The ability to create chloropleth maps relies on shape files containing the boundary information for the regions of interest. The shape files have various levels of detail ranging from continents to US Census Tracts. When constructing chloropleth maps in R the shape file is used to create the border of individual regions. Often, the regions are shaded to reflect various information contained within the data.

Map construction relies on shape files containing the geographic boundaries of geographical landmasses (continents), countries, and subregions (commonly referred to as shires, states, provinces, counties, and postal and zip codes to name a few popular subregions). Shape files are available from different organizations in various formats.

We use the term shape file to refer to a collection of data defining the “shape” of regions and subregions. When possible, downloading and using the “geopackage format” is preferred and will make life easier.

The “geopackage” format is the a very good general spatial data file format (for vector data). It is based on the SpatiaLite format, and can be read by software using GDAL/OGR, including R (with the sf package), QGIS and ArcGIS.

World Data

GADM provides maps and spatial data for all countries and their sub-divisions. While they suggest downloading individual countries due to file sizes, it is advisable to download the entire dataset. The current, version of GADM’s world spatial data is 4.1 (though there are older versions available), and it delimits 400,276 administrative areas.

Zip Code Data

The ZIP Code Tabulation Areas (ZCTAs) contains the ZIP code boundaries for 2021.

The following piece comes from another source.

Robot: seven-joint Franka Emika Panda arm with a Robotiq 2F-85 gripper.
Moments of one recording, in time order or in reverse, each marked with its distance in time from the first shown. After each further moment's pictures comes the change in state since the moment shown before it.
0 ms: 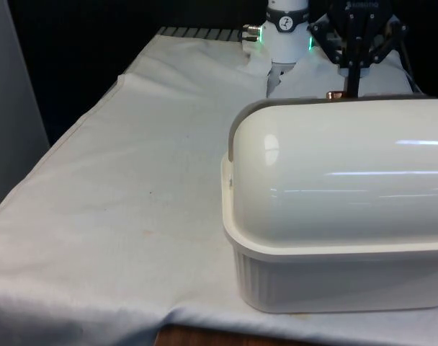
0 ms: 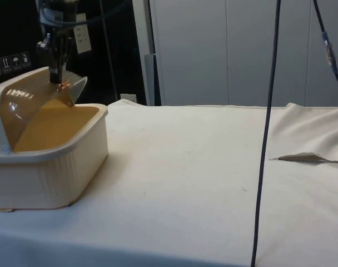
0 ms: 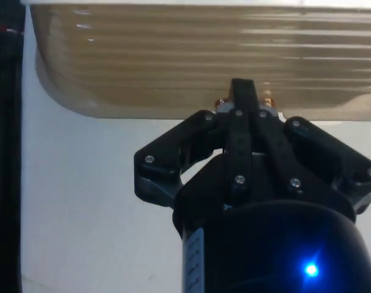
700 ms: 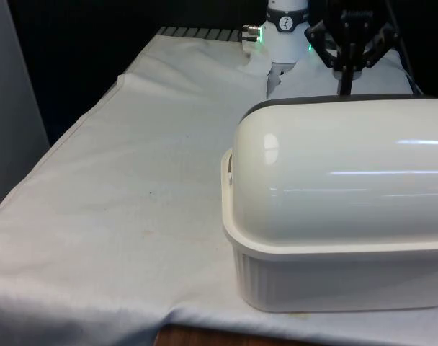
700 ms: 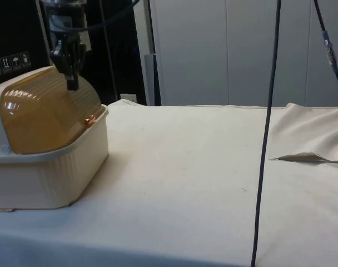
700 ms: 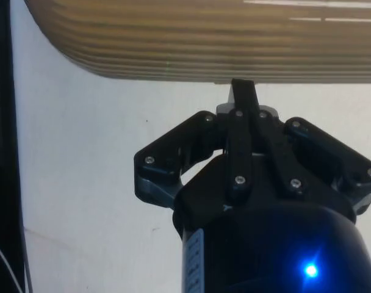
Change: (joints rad) arm 0.001 -0.002 0.001 0.005 0.000 -0.162 -0.003
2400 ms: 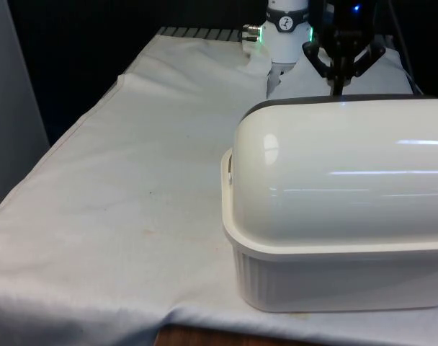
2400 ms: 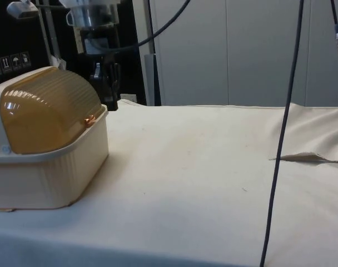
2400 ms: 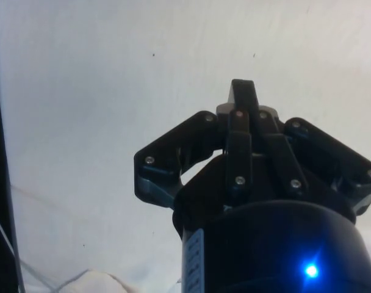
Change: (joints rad) arm 0.019 -0.118 0.005 -0.276 -0.005 0.035 0.005
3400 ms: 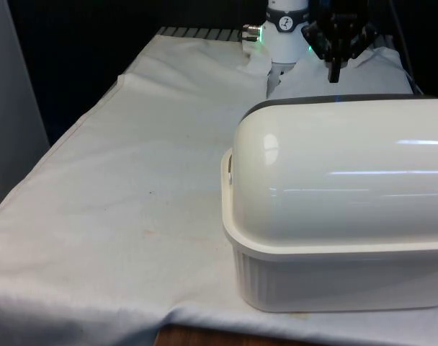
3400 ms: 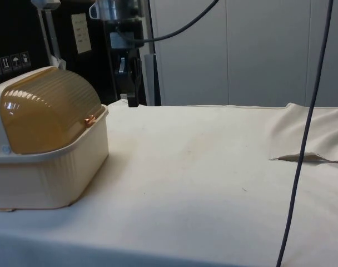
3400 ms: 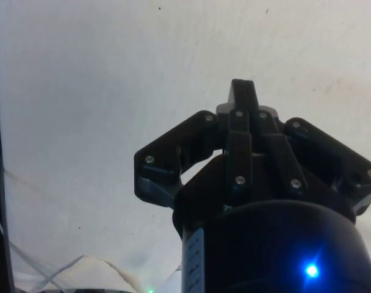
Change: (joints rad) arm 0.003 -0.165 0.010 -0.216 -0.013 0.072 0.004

Go to the 2021 TIGER/Line Shapefiles webpage and click the Web Interface link under the Download heading. Set the year to “2021”, select the “ZIP Code Tabulation Areas” option, and click “Submit” to download the 2021 ZIP Code shape file. Alternatively, click this link to directly download the zipped ZCTA file (approximately 572 MBs). The expanded directory is approximately 827 MBs.

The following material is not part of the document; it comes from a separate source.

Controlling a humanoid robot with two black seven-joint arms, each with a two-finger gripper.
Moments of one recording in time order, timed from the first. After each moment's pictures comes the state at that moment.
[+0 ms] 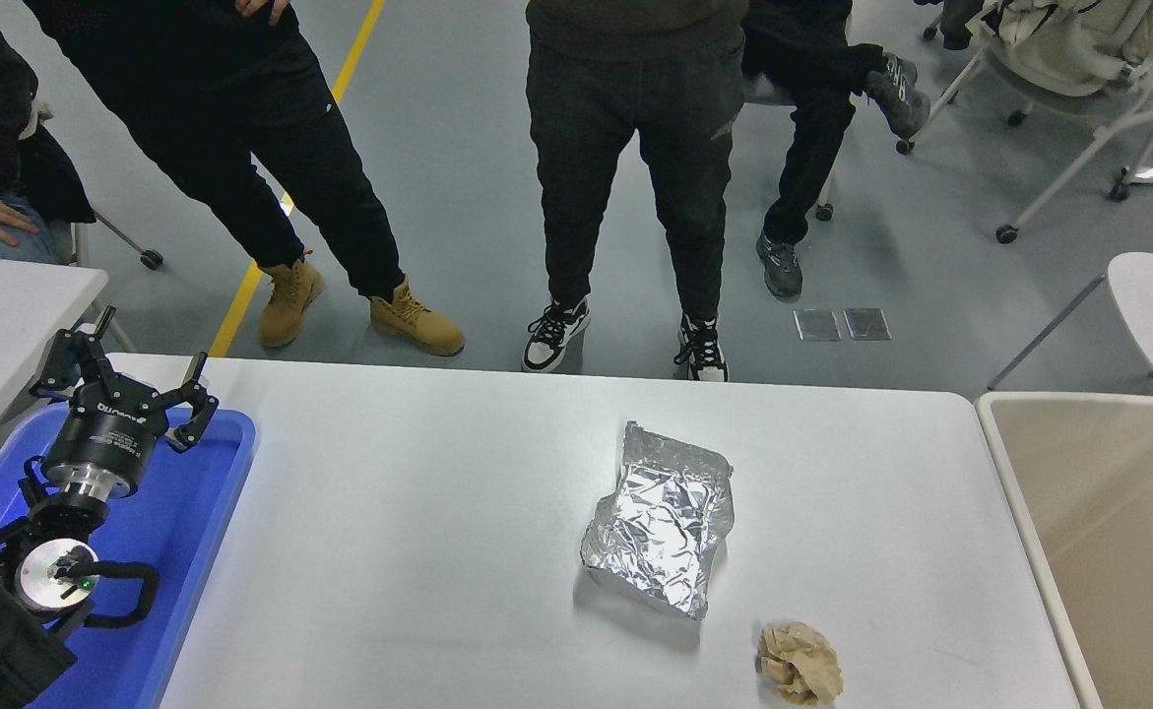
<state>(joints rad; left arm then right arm) -0.55 0.46 -0.62 -0.39 -0.23 -0.70 -0.58 0.99 -0.50 0.36 0.14 -0.36 -0.21 0.19</state>
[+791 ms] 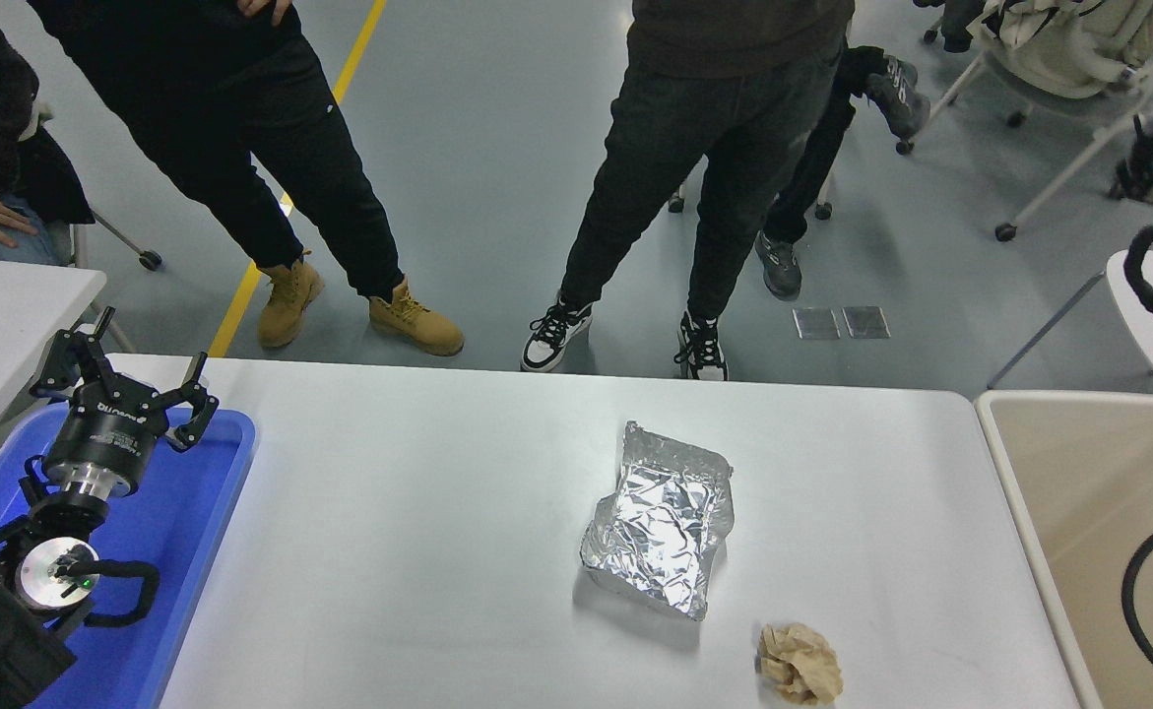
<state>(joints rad) -0.55 0.46 -0.62 -0.39 -0.23 -0.70 -0.58 1.00 -0.50 0.98 0.64 -0.32 -0.21 0.19</state>
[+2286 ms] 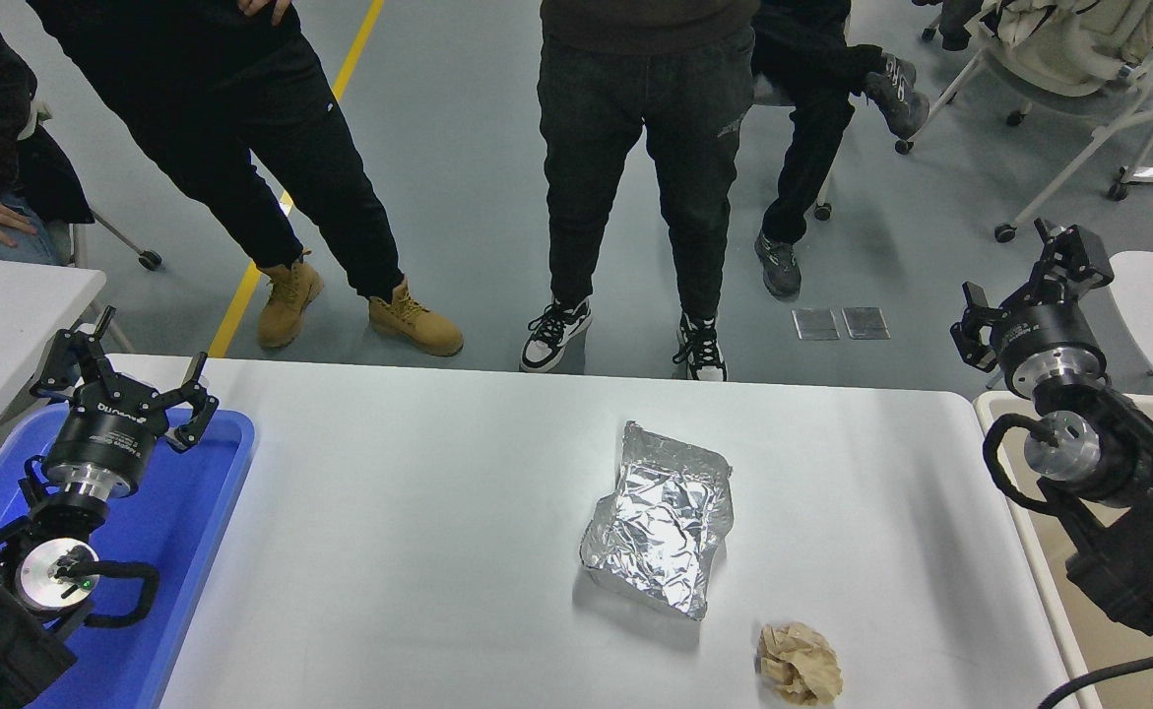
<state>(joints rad) -0.55 0.46 -0.62 -0.39 -0.23 -0.70 -0.58 0.64 -0.35 1.04 0.70 -0.32 -0.12 0.32</state>
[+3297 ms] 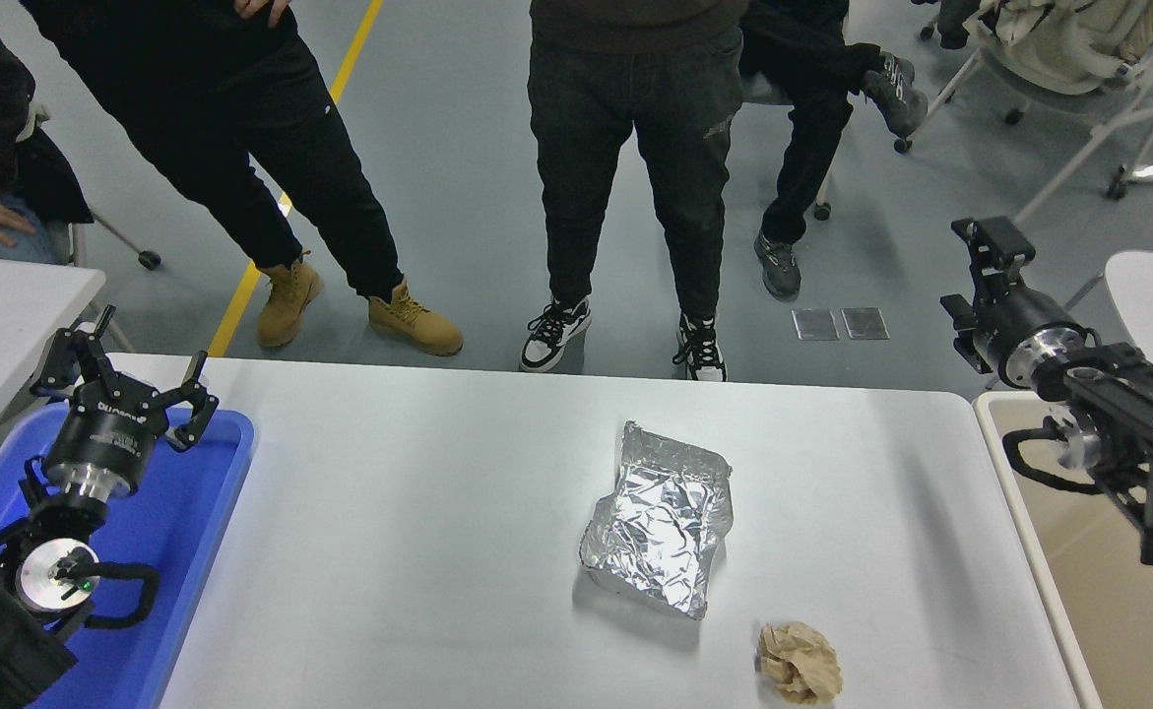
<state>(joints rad) -0.55 0.46 -0.62 -0.39 -0.23 -0.70 -0.58 1.01 -0.48 0.05 0.60 -0.37 -0.02 0.32</state>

US Census Cartographic Boundary Files

The US Census Cartographic Boundary Files contain American Indian Area Geographies, Census Block Groups, Census Tracts, Congressional Districts: 116th Congress, Consolidated Cities, Counties, Counties within Congressional Districts: 116th Congress, County Subdivisions, Divisions, Estates, Metropolitan and Micropolitan Statistical Areas and Related Statistical Areas, Places, Regions, School Districts, State Legislative Districts, States, Subbarrios, and the United States Outline. Download the entire boundary dataset in a single collection. The boundary data is at the 1:500,000 (national; not sure of the units) and the zipped file is approximately 333 MBs, and contains individual zipped files.

Storing and Using the Shape Files

Due to the stability of the data contained within the shape files, I created a mapfiles folder within my OneDrive folder to easily store the files and access them from R.

  • Create the mapfiles directory on OneDrive; e.g., ~/OneDrive/projects/mapfiles You will notice the mapfiles directory is within a projects directory. Because all my analyses projects are stored within projects, it made the most sense to store the mapfiles within the projects directory.
  • Move (drag-and-drop) the compressed (zipped) map data into you mapfiles directory.
  • Unzip the gadm_410-gpkg.zip, cb_2021_us_all_500k.zip, and tl_2021_us_zcta520.zip files.

When making maps within R, create variables containing the path to each shape file. For example

  mapfile.world <- "~/OneDrive/projects/mapfiles/gadm_410.gpkg"
  mapfile.zipcodes <- "~/OneDrive/projects/mapfiles/tl_2021_us_zcta520/tl_2021_us_zcta520.shp"

Because of their size, the maps can take some time to load, and if stored within the RData file, will significantly increase the size of the file and increase the write and read time of your RData files.